General characteristics
- Type: Patrol vessel
- Tonnage: 13 Gross register tons
- Length: 45 ft (14 m)
- Beam: 9 ft 9 in (2.97 m)
- Draft: 2 ft 9 in (0.84 m) mean
- Speed: 18 knots (33 km/h)
- Complement: 8
- Armament: 1 × .30-caliber (7.62-mm) machine gun

= USS Vision (SP-744) =

Patrol vessel of the United States Navy

The first USS Vision (SP-744), later USS SP-744, was a United States Navy patrol vessel in commission from 1917 to 1919.

==History==
Vision was built as a private, wooden-hulled, "Express-Cruiser"-type screw motor launch of the same name in 1916 by the Albany Boat Corporation at Watervliet, New York, to a design by Thomas V. Taylor. On 3 July 1917, the U.S. Navy acquired her under a free lease from her owner, L. E. Anderson, for use as a section patrol boat during World War I. She was commissioned the same day as USS Vision (SP-744). She soon was renamed USS SP-744 to avoid confusion with the patrol vessel , which was commissioned on 27 August 1917.

Assigned to the 2nd Naval District in southern New England and based at Newport, Rhode Island, SP-744 served on harbor and harbor entrance patrol duties, including patrols off the Naval War College and Rose Island, until November 1917. After undergoing engine repairs from November 1917 to February 1918, she resumed patrols in the Newport area.

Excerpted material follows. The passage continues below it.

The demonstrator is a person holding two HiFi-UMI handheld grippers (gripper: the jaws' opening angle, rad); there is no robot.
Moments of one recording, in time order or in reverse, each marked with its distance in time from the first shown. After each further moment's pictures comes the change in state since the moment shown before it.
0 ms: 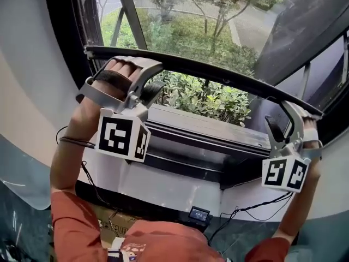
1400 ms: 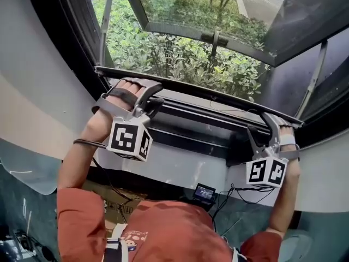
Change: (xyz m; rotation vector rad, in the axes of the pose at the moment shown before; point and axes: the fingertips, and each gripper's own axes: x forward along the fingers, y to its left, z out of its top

On 23 June 1918, SP-744 got underway from Newport and headed southward for duty in the 8th Naval District. Proceeding via a succession of ports along the United States East Coast from New London, Connecticut, to Charleston, South Carolina, SP-744 arrived at St. Augustine, Florida, on 15 October 1918. She subsequently operated out of Miami, Florida, for the rest of World War I and into January 1919.

SP-744 was decommissioned at Miami on 22 January 1919 and returned to her owner the same day.